◆ **WORK ORDER**
What is the number of lines in the records below holding the string "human"? Reply with it and nothing else.
:: DATA FOR THIS EXERCISE ::
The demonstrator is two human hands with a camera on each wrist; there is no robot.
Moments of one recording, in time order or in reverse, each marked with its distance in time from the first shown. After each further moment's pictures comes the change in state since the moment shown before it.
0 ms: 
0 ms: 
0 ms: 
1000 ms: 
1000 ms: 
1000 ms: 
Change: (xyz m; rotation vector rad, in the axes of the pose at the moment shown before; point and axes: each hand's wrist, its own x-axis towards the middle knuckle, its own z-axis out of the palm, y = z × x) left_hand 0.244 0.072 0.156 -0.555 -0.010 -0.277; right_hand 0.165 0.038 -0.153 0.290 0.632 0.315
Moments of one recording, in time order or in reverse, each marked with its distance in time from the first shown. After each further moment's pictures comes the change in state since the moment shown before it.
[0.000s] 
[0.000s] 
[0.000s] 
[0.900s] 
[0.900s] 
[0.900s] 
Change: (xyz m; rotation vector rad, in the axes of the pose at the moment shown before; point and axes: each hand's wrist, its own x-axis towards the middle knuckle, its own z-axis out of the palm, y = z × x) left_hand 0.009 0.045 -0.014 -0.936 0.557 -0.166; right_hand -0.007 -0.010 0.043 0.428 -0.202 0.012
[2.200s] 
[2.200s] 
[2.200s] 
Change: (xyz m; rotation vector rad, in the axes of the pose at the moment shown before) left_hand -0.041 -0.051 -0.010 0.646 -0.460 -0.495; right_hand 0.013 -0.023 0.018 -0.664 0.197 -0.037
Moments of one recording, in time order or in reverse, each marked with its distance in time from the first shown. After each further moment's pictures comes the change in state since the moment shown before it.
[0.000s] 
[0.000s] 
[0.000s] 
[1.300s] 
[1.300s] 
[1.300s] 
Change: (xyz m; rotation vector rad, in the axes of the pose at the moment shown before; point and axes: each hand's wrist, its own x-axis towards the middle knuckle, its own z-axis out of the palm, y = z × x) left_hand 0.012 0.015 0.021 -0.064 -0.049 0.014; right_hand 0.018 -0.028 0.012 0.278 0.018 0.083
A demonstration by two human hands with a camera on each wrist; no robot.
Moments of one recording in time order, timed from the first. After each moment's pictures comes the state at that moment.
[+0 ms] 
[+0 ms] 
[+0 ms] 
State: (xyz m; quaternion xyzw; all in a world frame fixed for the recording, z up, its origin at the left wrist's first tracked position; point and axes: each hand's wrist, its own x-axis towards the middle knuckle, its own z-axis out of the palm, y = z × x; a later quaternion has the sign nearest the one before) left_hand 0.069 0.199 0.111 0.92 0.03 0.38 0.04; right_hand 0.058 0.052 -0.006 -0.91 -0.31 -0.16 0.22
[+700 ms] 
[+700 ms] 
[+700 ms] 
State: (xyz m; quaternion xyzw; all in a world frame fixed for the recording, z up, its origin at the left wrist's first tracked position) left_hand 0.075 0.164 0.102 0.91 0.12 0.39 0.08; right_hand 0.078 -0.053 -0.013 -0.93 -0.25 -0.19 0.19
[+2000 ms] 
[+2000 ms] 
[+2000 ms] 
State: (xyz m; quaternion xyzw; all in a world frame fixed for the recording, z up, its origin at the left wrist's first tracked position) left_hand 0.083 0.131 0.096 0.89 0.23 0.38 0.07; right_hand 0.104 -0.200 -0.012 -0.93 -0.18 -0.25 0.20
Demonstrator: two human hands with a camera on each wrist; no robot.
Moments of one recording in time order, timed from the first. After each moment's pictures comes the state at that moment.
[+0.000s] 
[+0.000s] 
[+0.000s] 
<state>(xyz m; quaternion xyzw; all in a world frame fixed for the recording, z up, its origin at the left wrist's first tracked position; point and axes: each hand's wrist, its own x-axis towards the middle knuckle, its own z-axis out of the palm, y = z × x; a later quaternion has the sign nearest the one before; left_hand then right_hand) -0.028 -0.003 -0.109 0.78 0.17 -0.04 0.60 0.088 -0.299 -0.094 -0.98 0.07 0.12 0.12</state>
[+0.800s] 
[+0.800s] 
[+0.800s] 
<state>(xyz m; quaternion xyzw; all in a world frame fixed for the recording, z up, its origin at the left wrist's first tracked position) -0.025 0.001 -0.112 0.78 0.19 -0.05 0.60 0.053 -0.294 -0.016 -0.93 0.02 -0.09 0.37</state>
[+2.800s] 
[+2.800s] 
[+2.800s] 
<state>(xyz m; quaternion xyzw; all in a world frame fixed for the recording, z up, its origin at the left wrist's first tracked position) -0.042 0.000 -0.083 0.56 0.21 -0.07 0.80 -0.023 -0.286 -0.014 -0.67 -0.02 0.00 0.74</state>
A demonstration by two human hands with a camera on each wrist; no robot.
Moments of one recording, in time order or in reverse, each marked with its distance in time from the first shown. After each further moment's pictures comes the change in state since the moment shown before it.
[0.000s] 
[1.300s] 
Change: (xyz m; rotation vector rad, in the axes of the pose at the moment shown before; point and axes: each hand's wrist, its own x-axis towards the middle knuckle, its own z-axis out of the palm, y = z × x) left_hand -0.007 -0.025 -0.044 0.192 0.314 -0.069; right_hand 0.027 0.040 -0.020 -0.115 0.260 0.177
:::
◆ **ANSWER**
4